_TASK STATEMENT_
Check each line of the material for the string "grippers", and copy the lines that have it.

_RECORDED INFORMATION_
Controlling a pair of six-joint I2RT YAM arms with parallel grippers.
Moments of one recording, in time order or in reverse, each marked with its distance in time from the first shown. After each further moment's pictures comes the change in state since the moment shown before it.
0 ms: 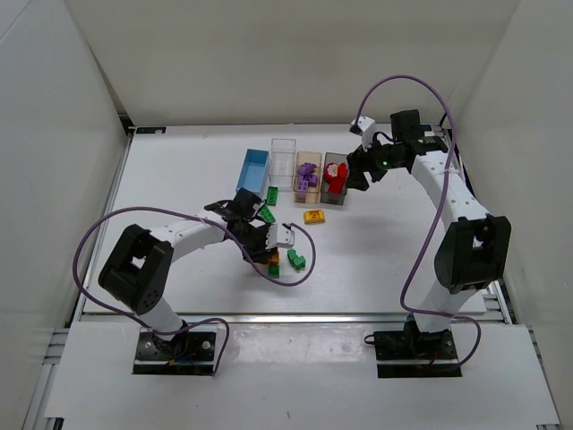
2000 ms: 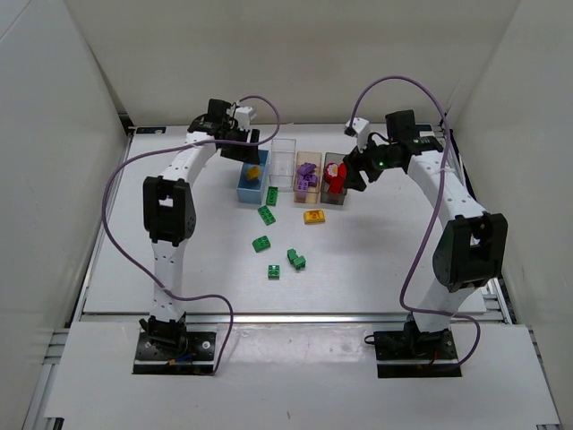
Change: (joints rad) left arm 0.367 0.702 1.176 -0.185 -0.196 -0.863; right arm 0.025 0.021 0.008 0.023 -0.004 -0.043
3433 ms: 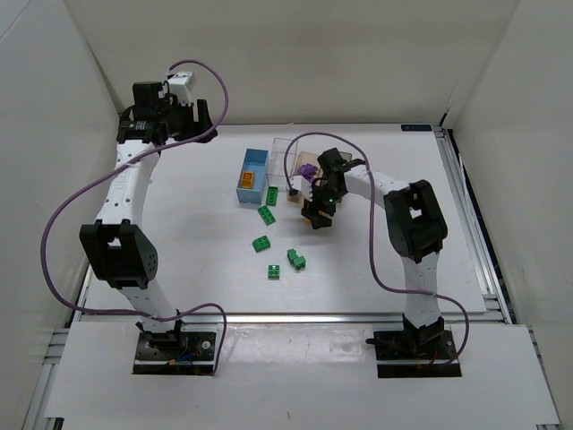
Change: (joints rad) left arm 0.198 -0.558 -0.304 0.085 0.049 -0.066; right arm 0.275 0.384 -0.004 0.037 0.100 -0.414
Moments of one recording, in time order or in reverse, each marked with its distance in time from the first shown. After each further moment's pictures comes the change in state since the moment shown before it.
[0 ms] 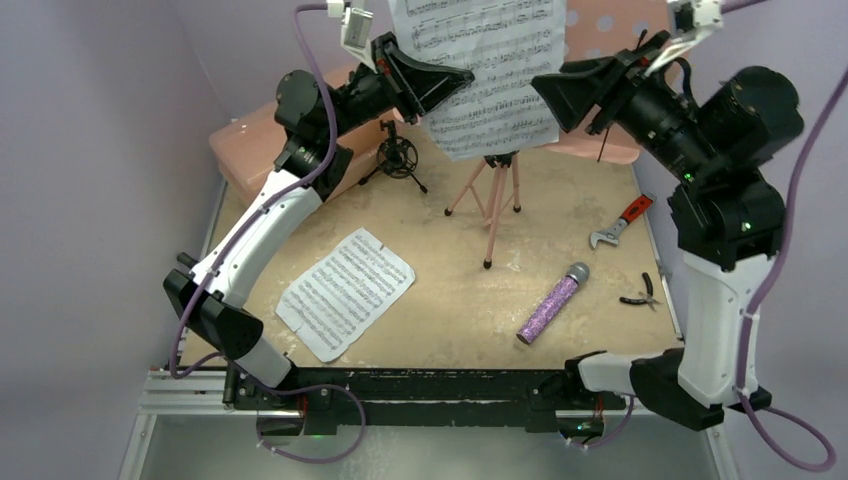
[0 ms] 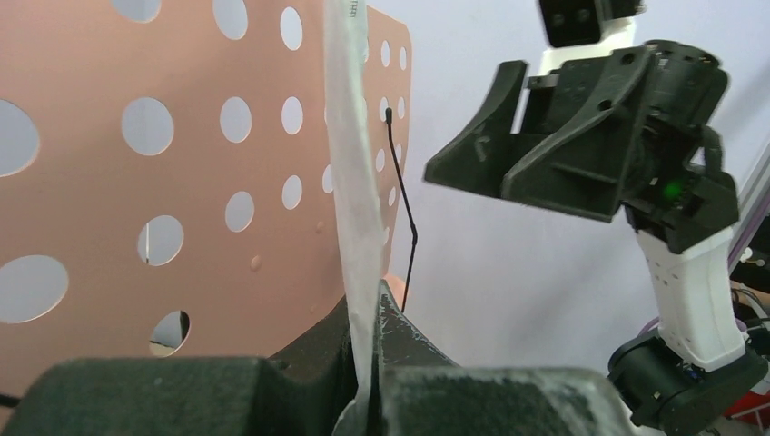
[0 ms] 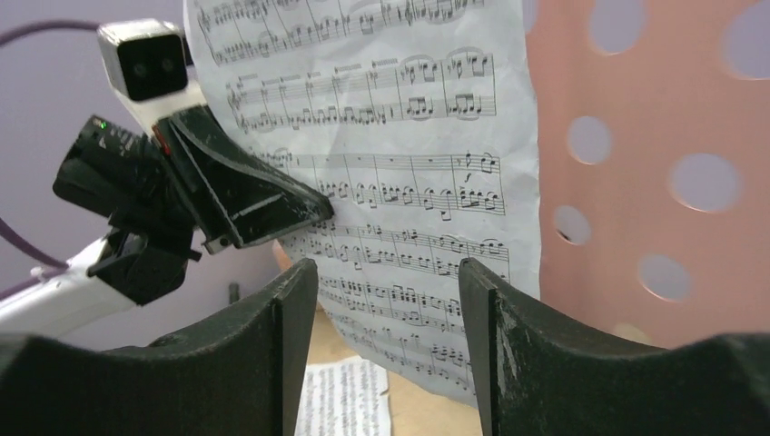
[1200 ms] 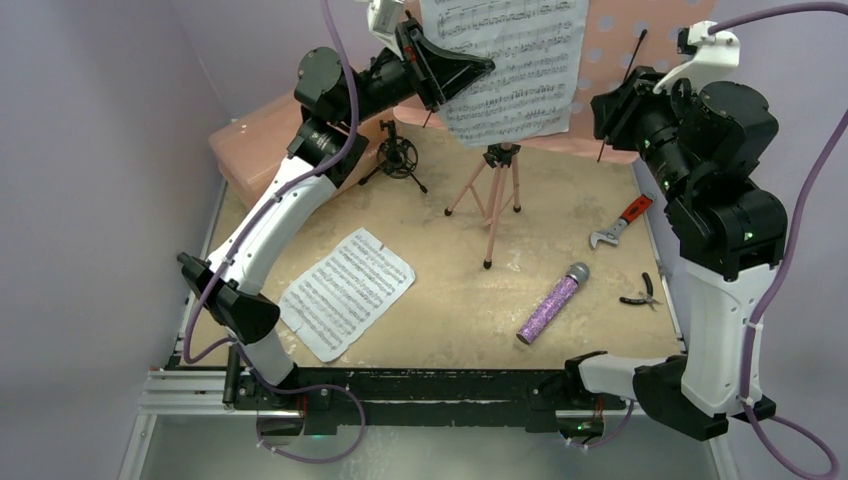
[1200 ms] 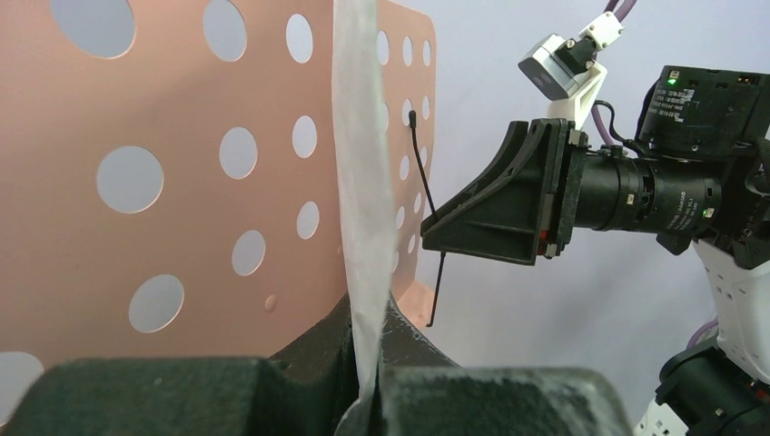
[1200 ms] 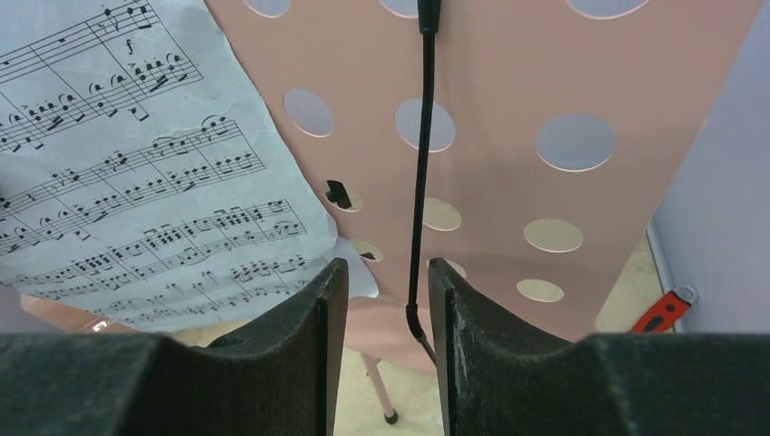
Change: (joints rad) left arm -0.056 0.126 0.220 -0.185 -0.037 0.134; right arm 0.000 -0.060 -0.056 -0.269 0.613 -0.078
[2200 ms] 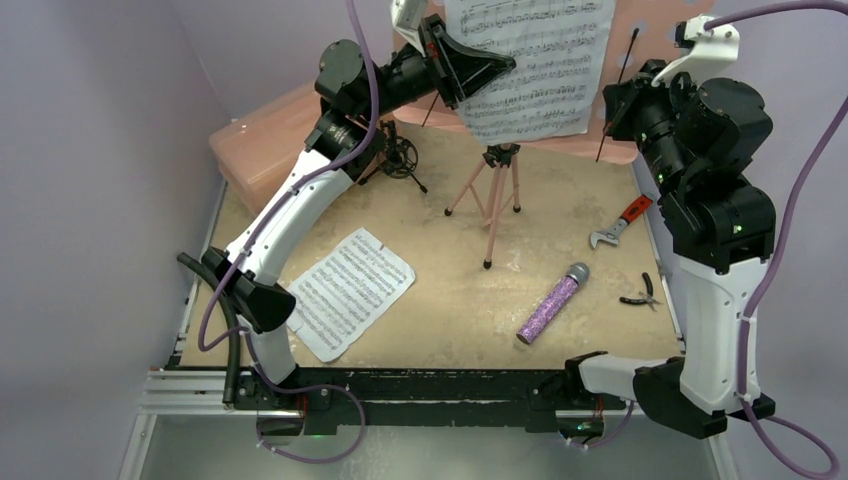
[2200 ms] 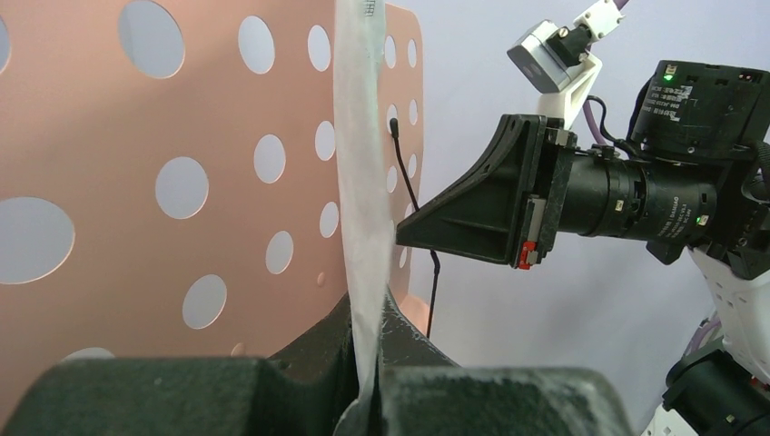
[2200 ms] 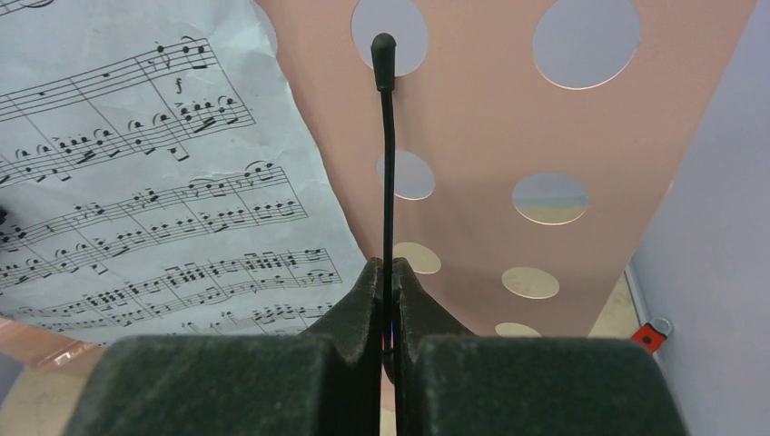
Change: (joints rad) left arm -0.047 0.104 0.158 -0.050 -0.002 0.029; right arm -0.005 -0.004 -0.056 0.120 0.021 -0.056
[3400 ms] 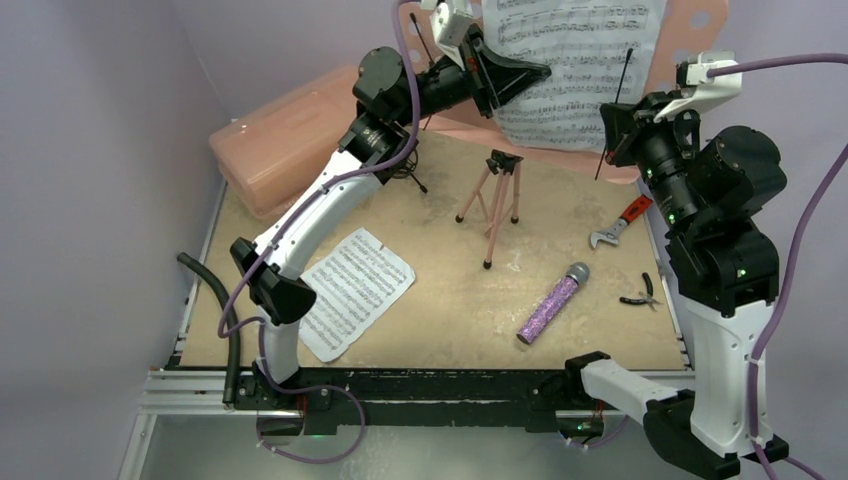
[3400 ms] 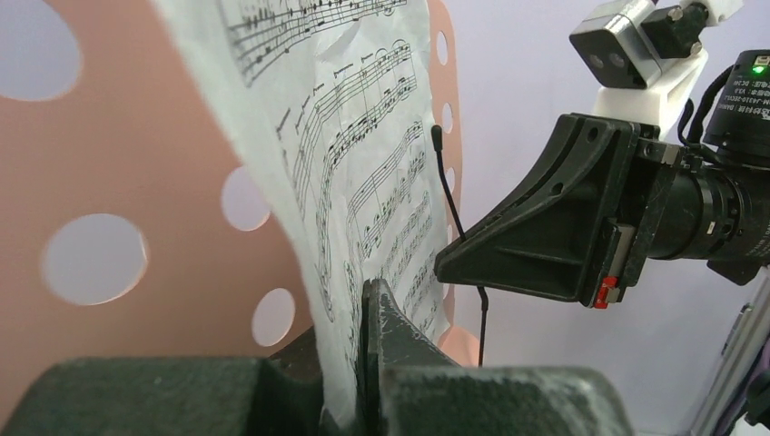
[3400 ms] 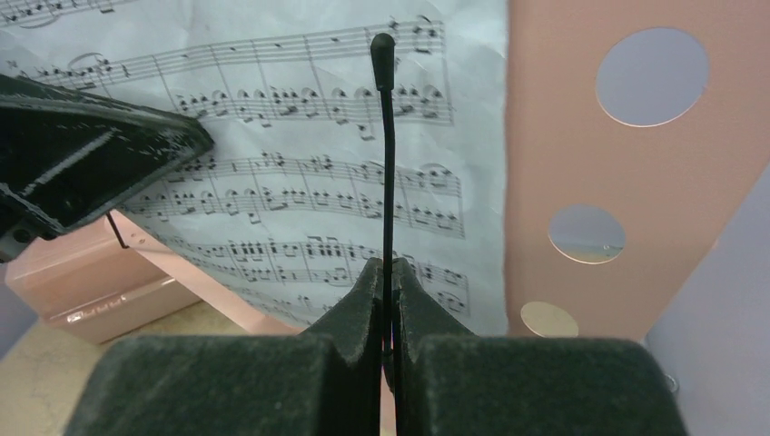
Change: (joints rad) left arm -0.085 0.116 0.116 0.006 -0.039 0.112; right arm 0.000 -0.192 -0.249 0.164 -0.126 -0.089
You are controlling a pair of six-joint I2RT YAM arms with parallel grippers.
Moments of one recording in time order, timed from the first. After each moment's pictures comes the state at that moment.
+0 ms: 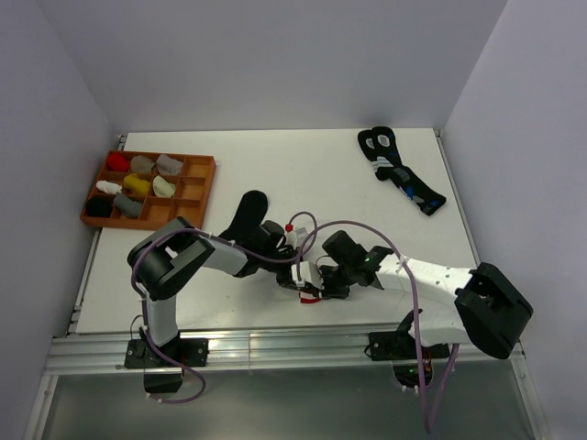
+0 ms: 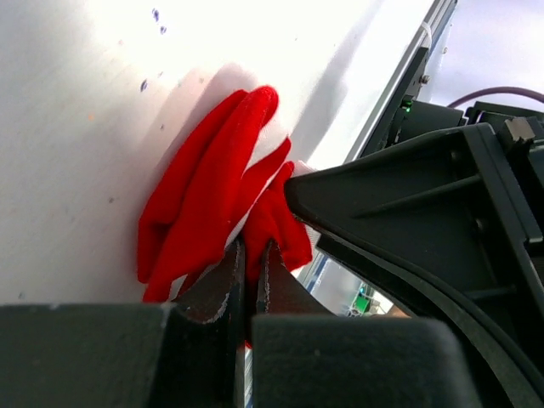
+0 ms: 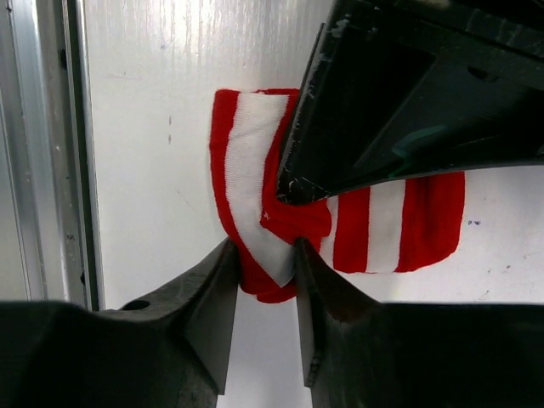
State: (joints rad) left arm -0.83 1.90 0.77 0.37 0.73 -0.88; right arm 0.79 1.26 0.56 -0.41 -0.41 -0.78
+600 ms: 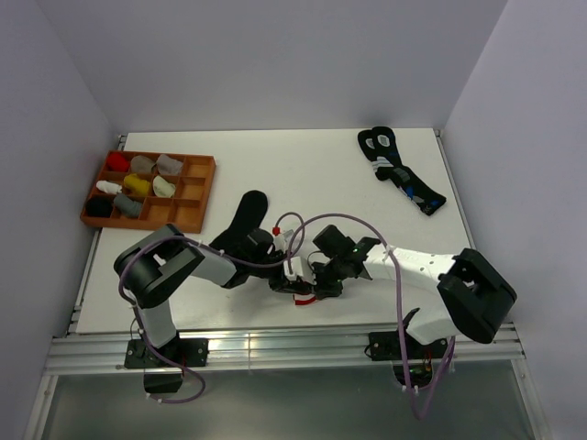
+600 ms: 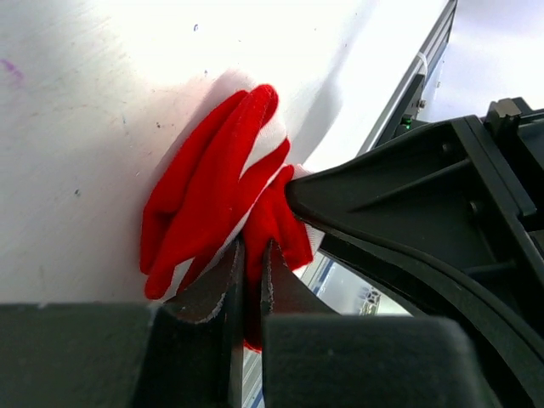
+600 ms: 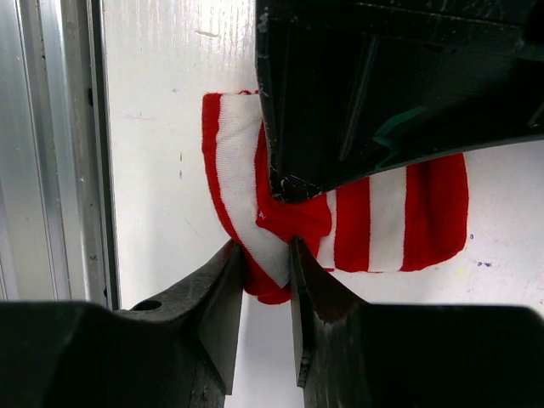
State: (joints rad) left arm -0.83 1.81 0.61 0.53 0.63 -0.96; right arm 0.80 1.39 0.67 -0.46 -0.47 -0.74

_TASK ANSWER_
Controlling a pair of six-joint I2RT YAM arms with parallel grippers.
You are controlling a pair of six-joint I2RT YAM arms with parallel grippers.

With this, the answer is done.